EXERCISE DIRECTIONS:
All of the entries below should be printed exactly; the pictures are to be left out.
(DATA PROVIDED Opens)
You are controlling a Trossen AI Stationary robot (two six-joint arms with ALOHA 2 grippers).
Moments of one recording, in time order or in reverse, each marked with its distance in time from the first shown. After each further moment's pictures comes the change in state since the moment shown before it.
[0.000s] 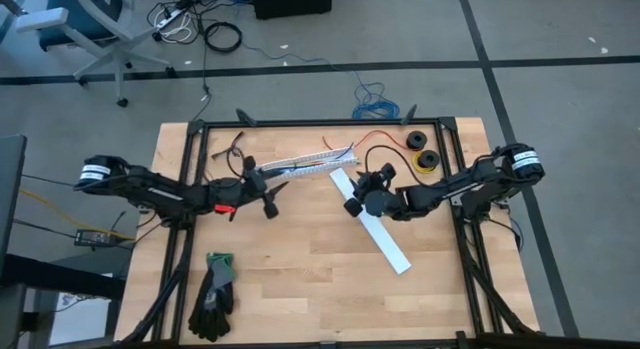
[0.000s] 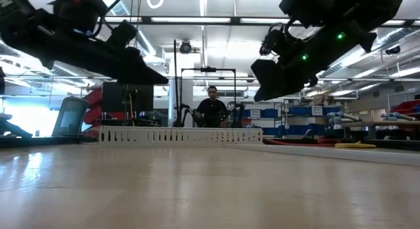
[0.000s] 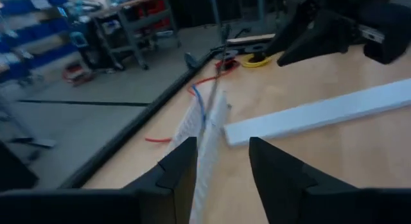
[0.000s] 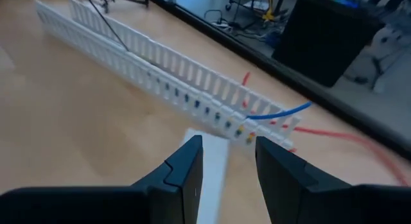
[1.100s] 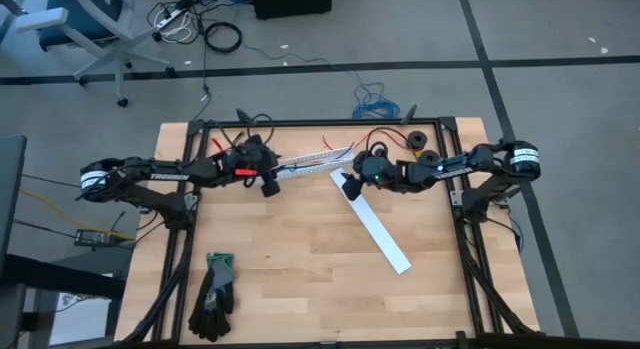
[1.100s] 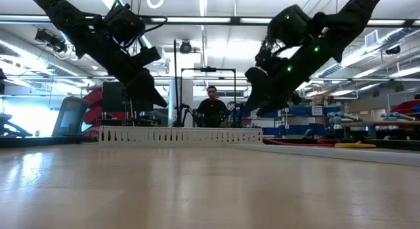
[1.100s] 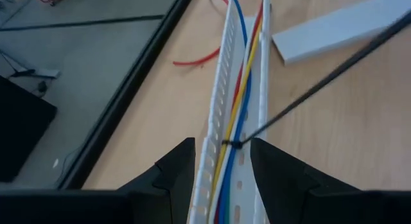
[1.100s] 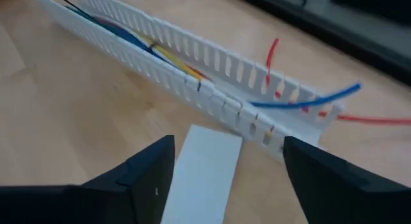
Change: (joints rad) left arm 0.347 0.002 0.271 -0.680 0.278 0.105; right arm -0.290 0.009 0.018 -0.007 -0.491 0.026
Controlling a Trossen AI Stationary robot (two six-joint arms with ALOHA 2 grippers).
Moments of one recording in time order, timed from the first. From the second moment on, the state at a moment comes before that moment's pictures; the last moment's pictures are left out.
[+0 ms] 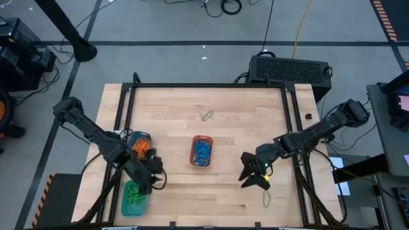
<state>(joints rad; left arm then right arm) -0.66 1.25 0.92 -0.76 -0.08 -0.77 0.37 1.23 0.64 0.08 -0.32 0.67</state>
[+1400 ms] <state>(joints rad) -0.28 1.24 0.57 0.49 0.12 0.35 0.85 1.50 0.65 -0.40 -0.06 2.06</state>
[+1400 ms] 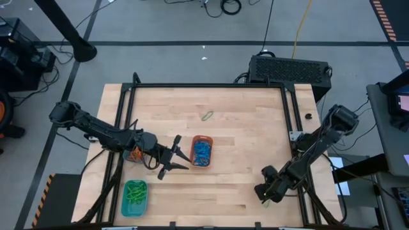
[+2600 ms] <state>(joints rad) -0.27 1.64 0.60 1.14 0.17 0.09 0.69 1.30 0.69 -0.05 0.58 1.03</state>
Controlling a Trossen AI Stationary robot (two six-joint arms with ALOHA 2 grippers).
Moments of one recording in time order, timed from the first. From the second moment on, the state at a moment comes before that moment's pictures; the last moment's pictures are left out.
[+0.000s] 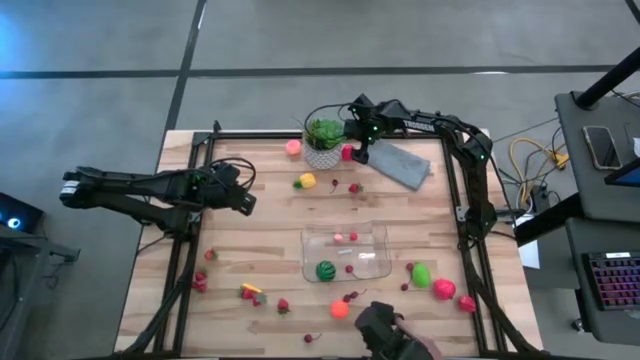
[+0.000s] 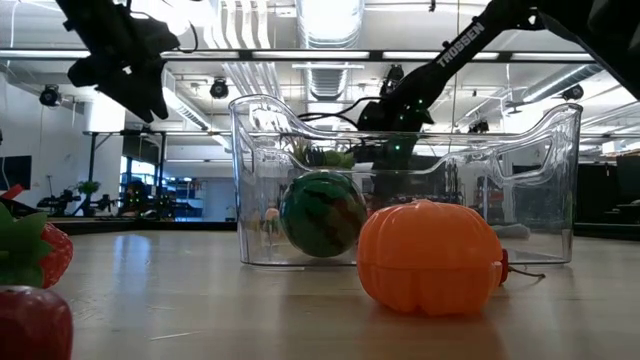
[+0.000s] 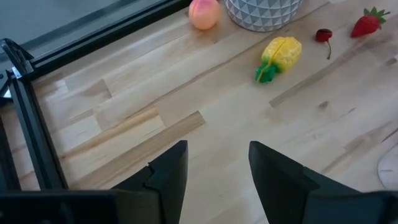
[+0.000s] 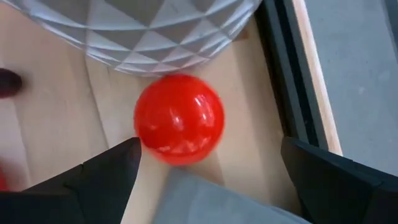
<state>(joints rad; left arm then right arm) -0.03 0.94 0.88 -1.06 -0.60 -0.94 -0.72 2.06 1.54 -0.65 -0.14 -0.48</state>
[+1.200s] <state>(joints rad) -0.03 0.94 0.88 -1.06 -0.60 -0.94 -0.70 2.09 1.48 -0.54 -0.20 -0.46</state>
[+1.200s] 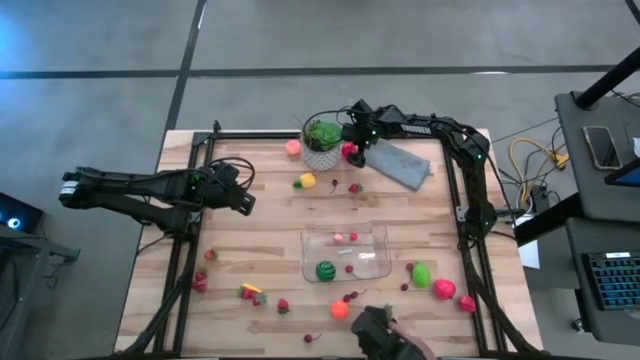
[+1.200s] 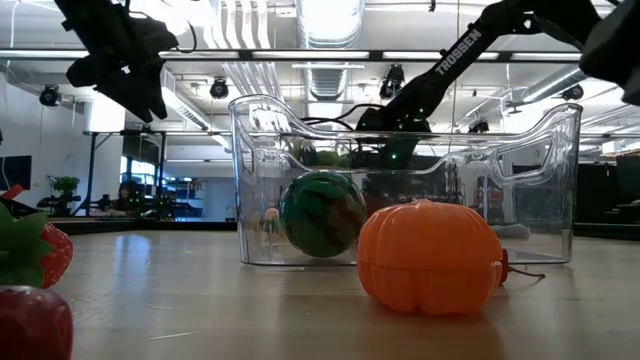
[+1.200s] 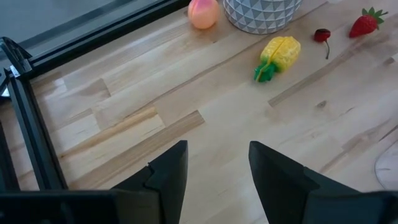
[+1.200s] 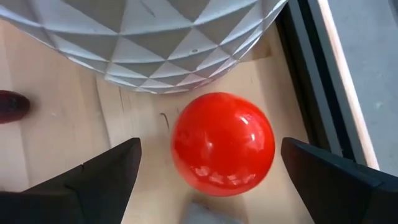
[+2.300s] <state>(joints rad) -0.03 0.93 0.88 -1.06 -0.59 -0.94 -0.70 2.09 1.45 -0.46 -0.18 -0.44</state>
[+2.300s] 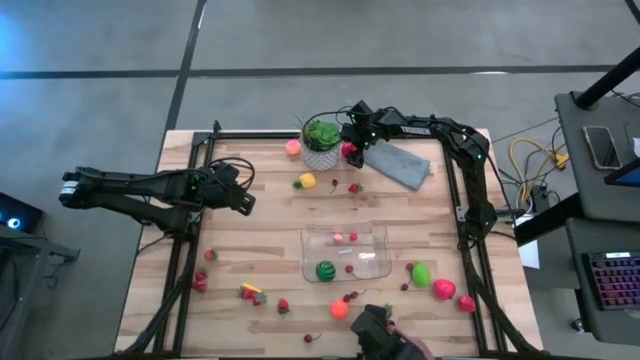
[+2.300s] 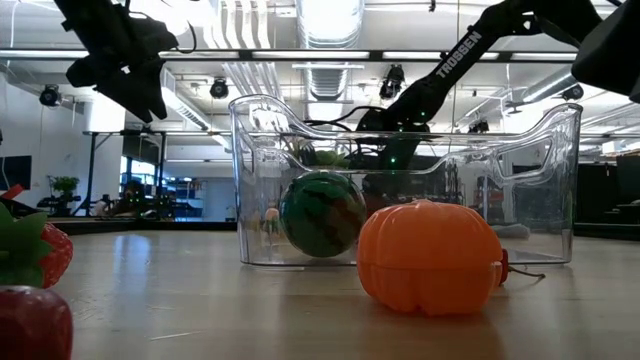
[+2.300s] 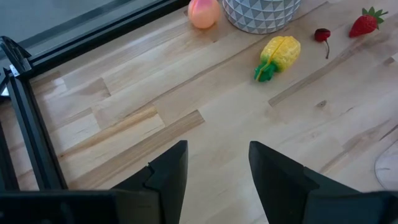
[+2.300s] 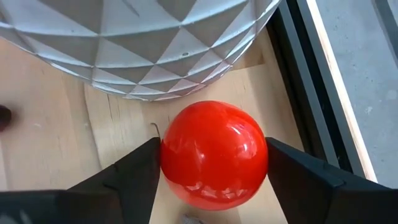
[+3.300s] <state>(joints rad) -0.01 0.95 0.88 -1.05 -0.61 -0.94 -0.69 1.69 1.45 -0.84 -0.22 -0.26</state>
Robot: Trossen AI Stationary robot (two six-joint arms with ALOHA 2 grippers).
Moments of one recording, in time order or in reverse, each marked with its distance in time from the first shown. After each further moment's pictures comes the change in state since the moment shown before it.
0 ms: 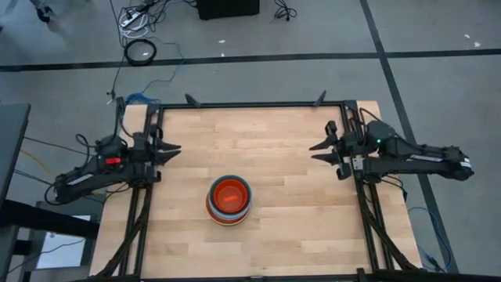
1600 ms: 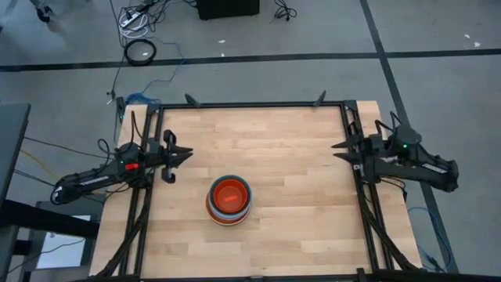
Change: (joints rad) left arm -0.001 0.000 -0.311 0.378 -0.039 -0.080; right arm -0.020 -0.408 -0.024 -0.280 0.055 -0.019
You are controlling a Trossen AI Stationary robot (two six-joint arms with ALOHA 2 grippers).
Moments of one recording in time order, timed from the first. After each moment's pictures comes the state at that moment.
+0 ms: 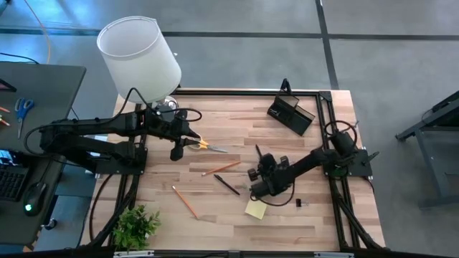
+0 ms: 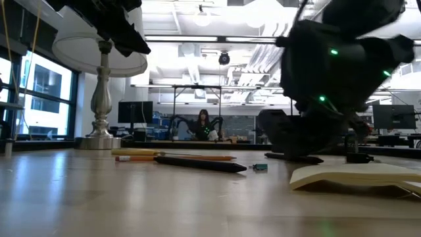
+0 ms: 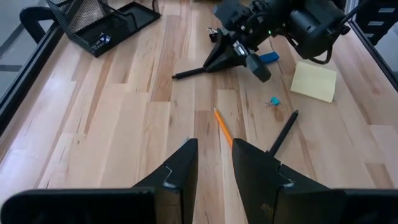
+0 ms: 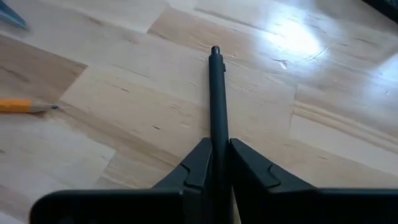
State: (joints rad) left arm 0.31 0.96 0.75 -0.42 0.16 0.11; right arm 0.39 2.01 1.00 -0.60 0.84 1.59
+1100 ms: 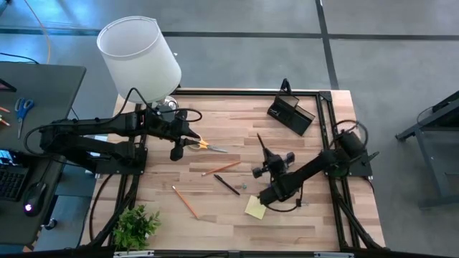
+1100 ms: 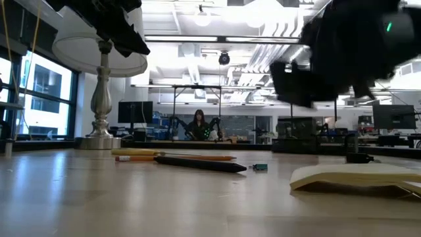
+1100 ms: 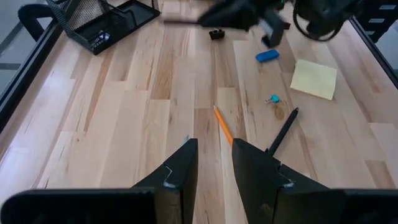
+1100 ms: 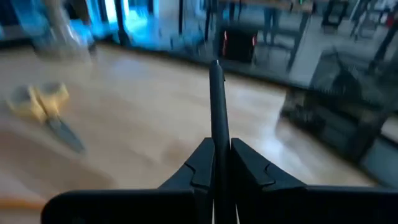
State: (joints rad) left arm 0.31 0.96 0.75 -0.42 0.16 0.11; right arm 0.48 1.91 1.02 -0.90 1.34 1.75
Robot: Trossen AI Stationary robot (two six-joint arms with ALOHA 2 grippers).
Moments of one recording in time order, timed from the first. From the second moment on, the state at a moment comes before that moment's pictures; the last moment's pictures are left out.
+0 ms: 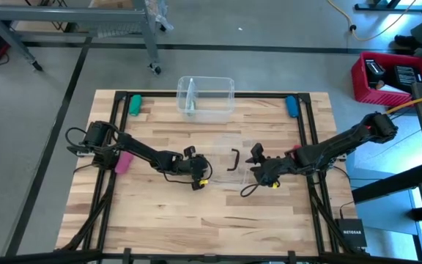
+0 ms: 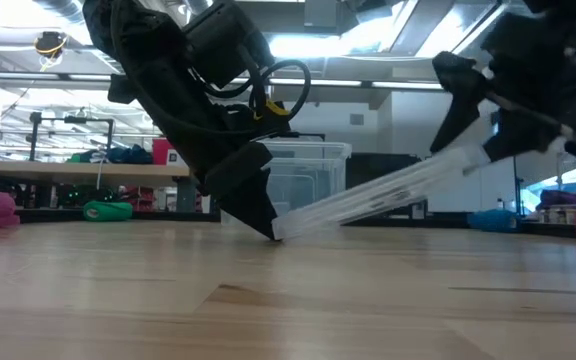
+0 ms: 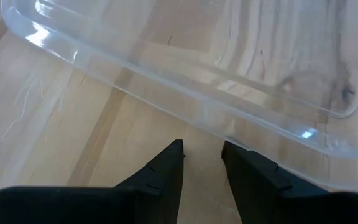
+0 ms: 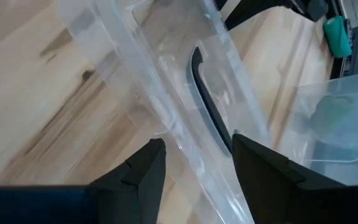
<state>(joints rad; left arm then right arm) -0.18 1.88 0.91 0.09 -0.34 -0.29 0.32 1.20 0.55 -0.19 0.41 -0.64</state>
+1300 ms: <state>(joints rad) -0.23 1.88 0.93 0.17 -0.31 -0.33 0.31 1.31 0.78 0.02 0.37 -0.69</state>
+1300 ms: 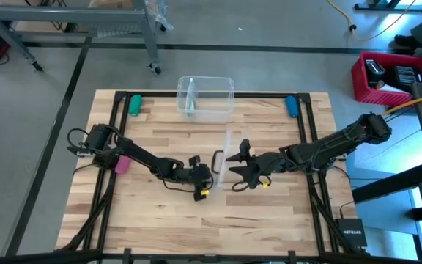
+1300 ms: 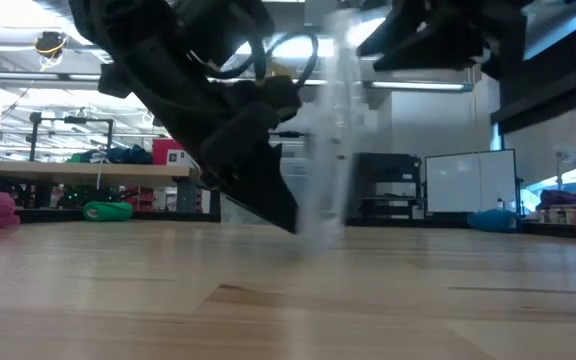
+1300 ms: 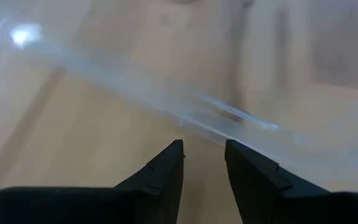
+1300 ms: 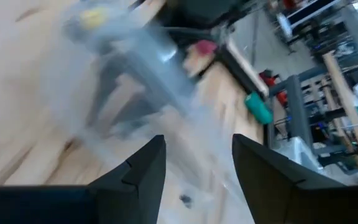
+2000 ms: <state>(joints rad) -0.24 1.88 0.93 0.19 -0.33 -0.29 0.27 1.37 0.78 0.07 0.40 -0.84</state>
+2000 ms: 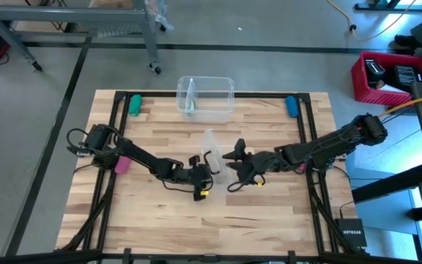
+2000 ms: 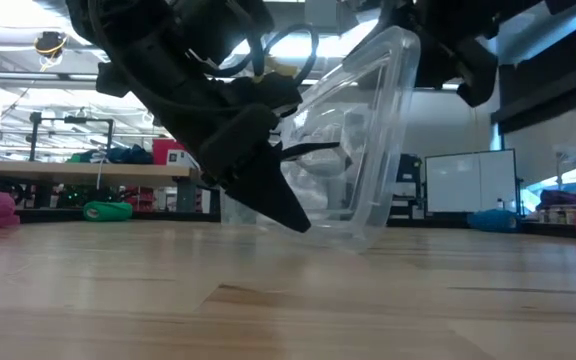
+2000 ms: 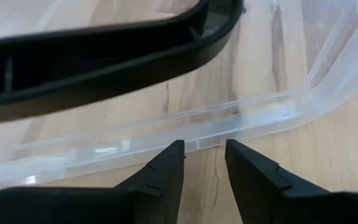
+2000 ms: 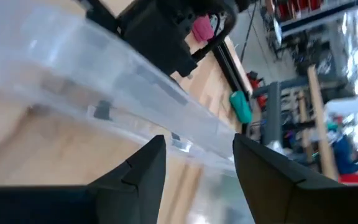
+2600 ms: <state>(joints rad) -0.24 1.88 0.93 0.17 -0.34 -0.28 0.32 1.37 0.79 -0.03 0.58 -1.33</state>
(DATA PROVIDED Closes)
ANSWER SPACE:
You are controlling a Trossen AI Stationary robot (two six-joint arms with ALOHA 2 grippers).
Moments of one recording, in time order or in reverse, each marked with its distance in time from the first shown. After each further moment's pictures comes the change in state since the moment shown before it.
[0.000s] 
[0.000s] 
[0.000s] 
[0.000s] 
[1.100s] 
[1.100s] 
[1.100s] 
[1.100s] 
Change: (joints rad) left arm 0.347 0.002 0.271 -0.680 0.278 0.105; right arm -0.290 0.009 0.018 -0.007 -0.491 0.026
Controlling a Trossen AI Stationary robot (two six-joint arms with ALOHA 2 grippers).
Moments of one recording in time order, timed from the first. From the second moment on, the state at a moment comes before that moment's pictures; the last moment's pictures are left out.
[+0 ms] 
<state>(joints rad; left arm then right arm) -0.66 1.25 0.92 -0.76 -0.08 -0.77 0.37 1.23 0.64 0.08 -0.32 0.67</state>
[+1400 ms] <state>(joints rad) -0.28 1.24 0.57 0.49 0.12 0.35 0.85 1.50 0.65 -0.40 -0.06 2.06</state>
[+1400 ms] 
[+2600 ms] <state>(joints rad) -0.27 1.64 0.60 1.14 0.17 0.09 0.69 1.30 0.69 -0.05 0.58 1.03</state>
Controlling a Trossen AI Stationary robot (two six-joint arms with ALOHA 2 grippers).
Moments of one recording in time order, timed from the first. From the second moment on, the state at a moment comes before that moment's pictures; the last moment's pictures are left out.
[+0.000s] 
[+0.000s] 
[+0.000s] 
[+0.000s] 
<state>(joints rad; left arm then right arm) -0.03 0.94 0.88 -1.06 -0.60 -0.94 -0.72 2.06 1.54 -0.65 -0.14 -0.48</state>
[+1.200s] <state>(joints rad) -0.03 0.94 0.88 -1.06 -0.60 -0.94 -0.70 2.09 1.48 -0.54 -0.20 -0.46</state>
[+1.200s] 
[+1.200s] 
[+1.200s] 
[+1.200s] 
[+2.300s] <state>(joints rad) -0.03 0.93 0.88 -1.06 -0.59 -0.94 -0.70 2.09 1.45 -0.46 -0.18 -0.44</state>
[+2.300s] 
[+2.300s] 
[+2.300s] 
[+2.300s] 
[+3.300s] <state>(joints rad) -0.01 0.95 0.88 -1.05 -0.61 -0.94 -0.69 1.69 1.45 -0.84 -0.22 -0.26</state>
Robot: Trossen AI Stationary robot (two six-joint arms with ALOHA 2 grippers).
Moments of one recording, in time order or in reverse, each marked with its distance in time from the first shown. After each further moment's pictures comes the change in state since the moment shown before it.
0 ms: 
1600 ms: 
Change: (joints rad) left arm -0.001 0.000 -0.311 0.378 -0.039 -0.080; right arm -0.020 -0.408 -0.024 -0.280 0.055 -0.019
You are controlling a Trossen AI Stationary robot (two six-joint arms with ALOHA 2 grippers).
Moments of one recording in time order, timed from the first. After each moment's pictures comes the state at that moment.
+0 ms: 
+0 ms: 
+0 ms: 
+0 ms: 
State: (joints rad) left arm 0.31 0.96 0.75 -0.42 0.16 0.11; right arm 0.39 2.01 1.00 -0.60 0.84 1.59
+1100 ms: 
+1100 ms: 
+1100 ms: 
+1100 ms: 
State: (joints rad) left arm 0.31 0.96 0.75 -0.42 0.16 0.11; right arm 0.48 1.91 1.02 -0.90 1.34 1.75
Robot: Trossen AI Stationary robot (two six-joint arms with ALOHA 2 grippers).
Moments of one recording in time order, timed from the first. From the second moment on, the state at a moment comes before that moment's pictures; the last moment's pictures are left out.
+0 ms: 
+0 ms: 
+0 ms: 
+0 ms: 
<state>(joints rad; left arm then right arm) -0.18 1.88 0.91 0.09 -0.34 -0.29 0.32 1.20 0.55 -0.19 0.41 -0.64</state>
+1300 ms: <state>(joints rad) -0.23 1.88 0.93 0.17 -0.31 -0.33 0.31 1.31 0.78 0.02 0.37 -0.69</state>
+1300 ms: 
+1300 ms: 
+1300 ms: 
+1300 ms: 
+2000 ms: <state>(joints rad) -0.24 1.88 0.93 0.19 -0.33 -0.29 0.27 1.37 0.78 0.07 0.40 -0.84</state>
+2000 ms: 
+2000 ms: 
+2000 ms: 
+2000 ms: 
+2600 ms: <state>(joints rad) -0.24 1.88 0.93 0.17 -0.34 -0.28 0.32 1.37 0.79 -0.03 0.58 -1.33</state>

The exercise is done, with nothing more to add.